The shootout for grid positions at Baku had been due to start at 6pm local time.
However, a change of the schedule has been prompted as the result of an incident at the end of the earlier Formula 2 sprint race.
Following a last-lap safety car restart, Campos Racing's Ralph Boschung nudged Calan Williams into the barriers on the outside of Turn 1, before Cem Bolukbasi (Charouz) and Virtuosi's Marino Sato made contact with the side of his stricken Trident car.
The damage to the Tecpro barriers prompted some lengthy work from track officials, and meant that the final F1 free practice session started 15 minutes later than anticipated.
But with the FIA electing to run the session for it full hour, rather than starting the clock at the original start time so it ended as scheduled at 4pm, it meant a finish time of 4.15pm local time.

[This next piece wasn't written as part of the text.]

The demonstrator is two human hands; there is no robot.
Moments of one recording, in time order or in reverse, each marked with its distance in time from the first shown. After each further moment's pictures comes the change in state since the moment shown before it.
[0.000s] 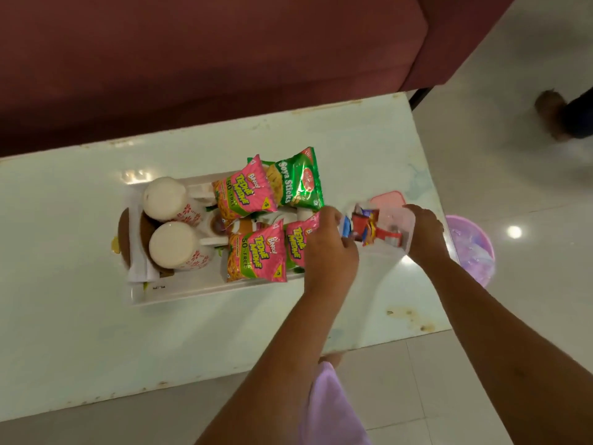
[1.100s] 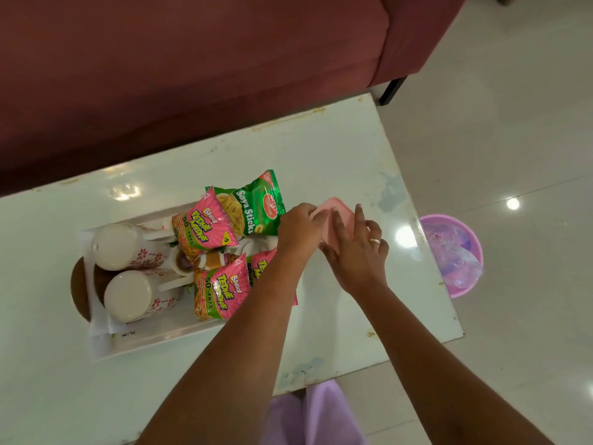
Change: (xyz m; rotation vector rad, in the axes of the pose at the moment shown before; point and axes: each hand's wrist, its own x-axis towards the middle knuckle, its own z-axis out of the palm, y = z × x) left_hand 0.121 -0.004 0.056 0.194 -0.251 -0.113; right_hand -0.011 -0.047 0.031 -0.228 0.039 -0.151
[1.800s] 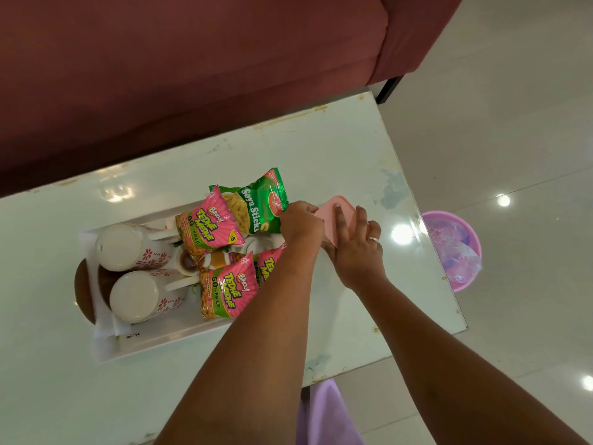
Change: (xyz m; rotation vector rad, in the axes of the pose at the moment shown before) left_hand 0.015 -0.004 0.002 -0.064 0.093 -0.207; right_hand 0.006 -0.006 0.013 -0.069 -0.075 0.014
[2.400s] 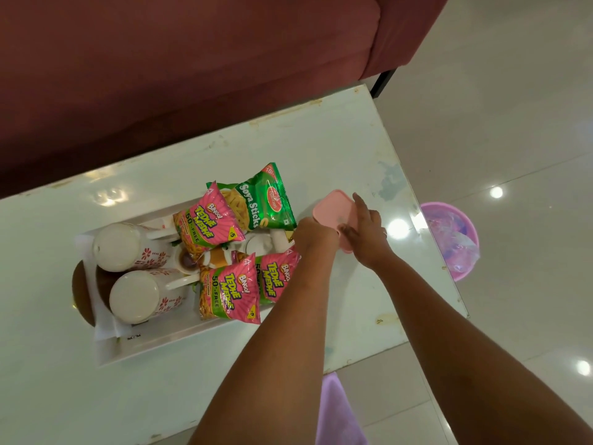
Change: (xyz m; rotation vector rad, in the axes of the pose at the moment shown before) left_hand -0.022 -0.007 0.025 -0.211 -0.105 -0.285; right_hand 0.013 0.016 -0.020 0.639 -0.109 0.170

F1 has long had a rule that dictates qualifying cannot start any less than two hours after the end of practice so that has impacted the rest of the day's timetable.
Article 39.1 b) of F1's Sporting Regulations states than on a non sprint-race weekend qualifying will take place: "on the second day of on track running and will start no less than two (2) hours, and no more than three (3) hours after the end of P3."

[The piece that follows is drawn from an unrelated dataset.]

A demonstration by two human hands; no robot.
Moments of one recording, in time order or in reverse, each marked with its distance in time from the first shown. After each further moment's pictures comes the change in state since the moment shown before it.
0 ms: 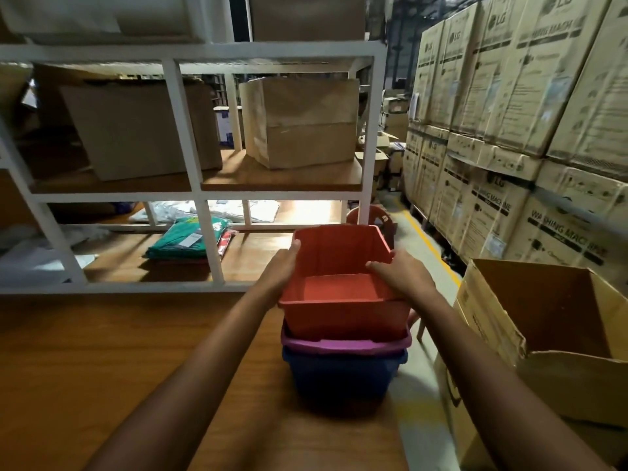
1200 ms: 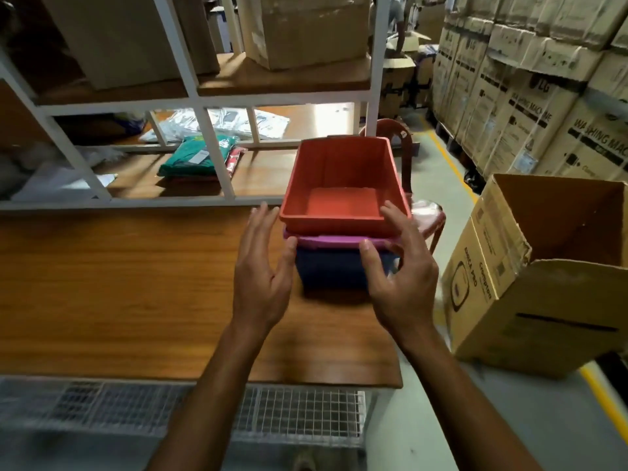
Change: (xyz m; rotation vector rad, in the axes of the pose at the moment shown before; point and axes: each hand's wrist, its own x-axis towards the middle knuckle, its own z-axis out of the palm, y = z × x) left_hand -0.195 -0.062 0.028 0.376 0.436 0.466; right_hand -0.193 0.053 0.037 0.553 0.363 -0.534
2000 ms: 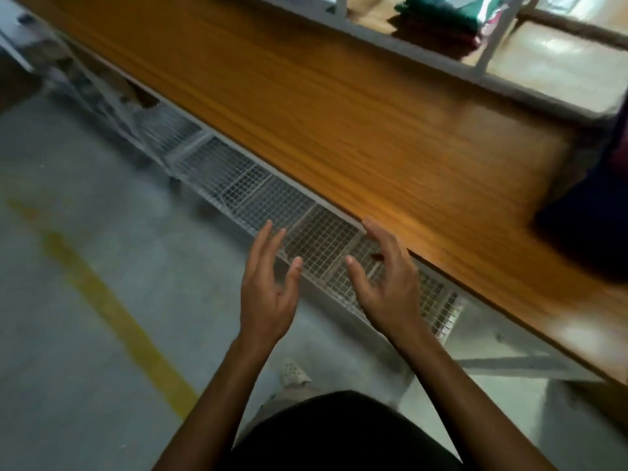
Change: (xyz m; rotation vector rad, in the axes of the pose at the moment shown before) left_hand -0.266 -0.156 -0.232 0.204 0.272 -0.516; right_hand -0.251 -0.099 0.212 0.172 -0.839 -0.047
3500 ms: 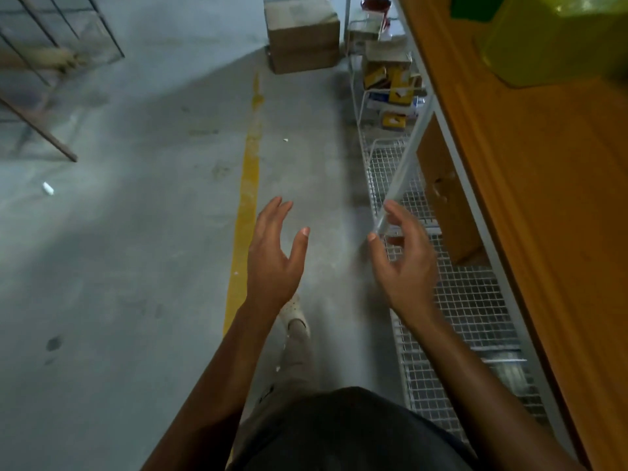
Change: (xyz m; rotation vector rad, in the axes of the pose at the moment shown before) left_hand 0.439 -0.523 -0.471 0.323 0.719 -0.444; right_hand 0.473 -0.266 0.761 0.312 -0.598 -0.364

A statement from the FIA confirmed that there would be no intervention in shuffling the timetable to begin at the original time.
It said: "Following the delay to the start of FP3 which was due to barrier repairs after the F2 sprint race - the start of qualifying will be 15 minutes later than scheduled in accordance with Article 39 of the sporting regulations."
The slight delay to F1 qualifying will be of good news to some motorsport fans as it means there is no longer a direct clash with the start of the Le Mans 24 Hours race that begins in France.
However, the extra 15 minutes delay pushes F1 much closer to when it begins getting dark, with qualifying due to finish at 7.15pm, less than one hour before sunset.